Where the alarm is warranted: the buildout of new natural gas peaking plants justified specifically by AI loads. Goldman Sachs estimates 15-30 GW of new US gas capacity through 2030 attributable to data center demand. That’s the part that locks in fossil emissions for decades and that the clean PPA announcements don’t actually offset on the timeline that matters. We need to avoid this at all costs.

Where the alarm is overblown: per-query, per-user, per-day terms. Hyperscaler clean-energy procurement is also real. Amazon, Meta, Google, and Microsoft together accounted for 49% of all global corporate clean energy procurement in 2025. Microsoft is single-handedly responsible for restarting Three Mile Island. Meta signed a 20-year PPA with Constellation for the Clinton nuclear plant. Google’s Kairos SMR deal is the first multi-SMR corporate fleet contract in history. None of this happens without the AI buildout.
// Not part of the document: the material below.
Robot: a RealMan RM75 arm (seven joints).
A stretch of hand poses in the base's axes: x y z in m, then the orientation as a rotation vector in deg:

It is genuinely possible for the AI industry to be driving the biggest expansion of US nuclear since the 1980s and locking in 20 GW of new gas peakers in the same five-year window.

What you can actually do

  1. Push for flexible interconnection, not bans. The Duke work shows the grid could integrate substantially more large load if data centers accept modest curtailment (~0.5% per year). That doesn’t make the rest of the integration problem trivial obviously, but it does change the policy conversation from “build more gas” to “design better tariffs.” Demand-response programs and large-load flexibility tariffs are the lever. Most state legislatures don’t have one. They should.
  2. Track gas plant approvals in your state. Every new gas plant justified by AI demand locks in 30-40 years of fossil generation. State PUCs approve these and, don’t forget, they run public hearings!
  3. Subscribe to a green tariff or community solar. Hyperscalers are buying up the clean energy supply that should be cheap and available for households. Demand-side pressure on utility green tariff offerings matters more than you realize.
  4. Don’t let “AI is bad for the planet” become an excuse for status quo gas. The honest fight isn’t AI vs. no-AI, it’s which energy gets built next. We need to make that fight harder for the gas-plant developers than for the solar and nuclear ones.

Where this leaves me

The prevalence of AI services in my workday isn’t going anywhere anytime soon. The discourse where one camp says “you murder a tree every time you ask Claude to help you draft a Slack message” and another camp says “the environmental concerns are made up by Luddites” is exhausted and wrong on both ends.

A single query is trivial. The aggregate buildout is real, is costing everyone money on their power bill right now, is concentrated in communities that can least defend themselves, and is producing the largest expansion of US nuclear since the 1980s (alongside an unconscionable wave of new gas plants). There is no neat narrative, there is only what is happening.

Stop quoting the water bottle and start showing up to the rate case.